All records given below must be printed word for word.
__________
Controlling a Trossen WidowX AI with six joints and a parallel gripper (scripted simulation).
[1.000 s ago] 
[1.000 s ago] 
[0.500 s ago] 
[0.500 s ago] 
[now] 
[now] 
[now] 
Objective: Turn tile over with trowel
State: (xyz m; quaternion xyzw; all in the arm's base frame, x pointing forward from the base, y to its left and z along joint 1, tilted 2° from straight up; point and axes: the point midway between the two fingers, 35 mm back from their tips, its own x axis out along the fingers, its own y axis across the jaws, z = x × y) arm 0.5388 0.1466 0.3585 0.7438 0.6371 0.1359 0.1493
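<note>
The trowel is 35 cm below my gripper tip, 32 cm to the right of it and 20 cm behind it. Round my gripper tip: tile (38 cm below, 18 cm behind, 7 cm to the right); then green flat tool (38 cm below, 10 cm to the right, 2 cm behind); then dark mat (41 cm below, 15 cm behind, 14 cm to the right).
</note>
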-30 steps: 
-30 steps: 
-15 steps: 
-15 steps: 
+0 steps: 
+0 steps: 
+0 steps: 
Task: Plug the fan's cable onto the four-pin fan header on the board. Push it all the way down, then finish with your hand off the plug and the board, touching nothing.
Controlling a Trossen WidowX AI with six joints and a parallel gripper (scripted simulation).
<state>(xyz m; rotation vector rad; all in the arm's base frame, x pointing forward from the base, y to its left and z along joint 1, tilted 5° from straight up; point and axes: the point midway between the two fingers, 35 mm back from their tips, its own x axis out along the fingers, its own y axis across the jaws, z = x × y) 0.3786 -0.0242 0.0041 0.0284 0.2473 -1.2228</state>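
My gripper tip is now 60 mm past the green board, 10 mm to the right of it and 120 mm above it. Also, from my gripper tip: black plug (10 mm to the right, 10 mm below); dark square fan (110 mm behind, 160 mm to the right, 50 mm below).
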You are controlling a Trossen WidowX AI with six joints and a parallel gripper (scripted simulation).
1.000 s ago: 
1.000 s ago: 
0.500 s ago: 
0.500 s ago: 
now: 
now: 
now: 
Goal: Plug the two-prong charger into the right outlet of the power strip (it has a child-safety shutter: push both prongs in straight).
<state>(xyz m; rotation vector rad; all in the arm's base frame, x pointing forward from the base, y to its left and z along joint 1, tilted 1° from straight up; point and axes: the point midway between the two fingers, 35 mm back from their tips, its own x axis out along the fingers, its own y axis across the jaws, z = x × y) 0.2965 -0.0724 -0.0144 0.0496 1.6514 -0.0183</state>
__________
_Solution for this exercise_.
Controlling a Trossen WidowX AI with six joints and a parallel gripper (scripted simulation).
[1.000 s ago] 
[1.000 s ago] 
[0.500 s ago] 
[0.500 s ago] 
[now] 
[now] 
[now] 
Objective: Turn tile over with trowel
State: (xyz m; quaternion xyzw; all in the arm's base frame, x pointing forward from the base, y to its left and z along joint 1, tilted 2° from straight up; point and axes: the point midway between the two fingers, 35 mm back from their tips, its own x axis out along the fingers, its own y axis across the jaws, z = x × y) arm 0.5388 0.1466 0.3585 0.7438 0.6371 0.1359 0.1493
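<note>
The trowel is 35 cm below my gripper tip, 32 cm to the right of it and 20 cm behind it. Round my gripper tip: tile (38 cm below, 18 cm behind, 7 cm to the right); then green flat tool (38 cm below, 10 cm to the right, 2 cm behind); then dark mat (41 cm below, 15 cm behind, 14 cm to the right).
</note>
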-30 steps: 
-30 steps: 
-15 steps: 
-15 steps: 
+0 steps: 
+0 steps: 
+0 steps: 
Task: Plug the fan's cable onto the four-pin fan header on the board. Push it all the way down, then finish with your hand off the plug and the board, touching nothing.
Controlling a Trossen WidowX AI with six joints and a parallel gripper (scripted simulation).
<state>(xyz m; rotation vector rad; all in the arm's base frame, x pointing forward from the base, y to its left and z along joint 1, tilted 5° from straight up; point and axes: the point midway between the two fingers, 35 mm back from their tips, its own x axis out along the fingers, its own y axis across the jaws, z = x × y) 0.3786 -0.0242 0.0041 0.0284 0.2473 -1.2228</state>
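My gripper tip is now 60 mm past the green board, 10 mm to the right of it and 120 mm above it. Also, from my gripper tip: black plug (10 mm to the right, 10 mm below); dark square fan (110 mm behind, 160 mm to the right, 50 mm below).
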You are controlling a Trossen WidowX AI with six joints and a parallel gripper (scripted simulation).
1.000 s ago: 
1.000 s ago: 
0.500 s ago: 
0.500 s ago: 
now: 
now: 
now: 
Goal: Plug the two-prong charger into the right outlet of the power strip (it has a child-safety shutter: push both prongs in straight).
<state>(xyz m; rotation vector rad; all in the arm's base frame, x pointing forward from the base, y to its left and z along joint 1, tilted 1° from straight up; point and axes: the point midway between the two fingers, 35 mm back from their tips, its own x axis out along the fingers, its own y axis across the jaws, z = x × y) 0.2965 -0.0724 -0.0144 0.0496 1.6514 -0.0183</state>

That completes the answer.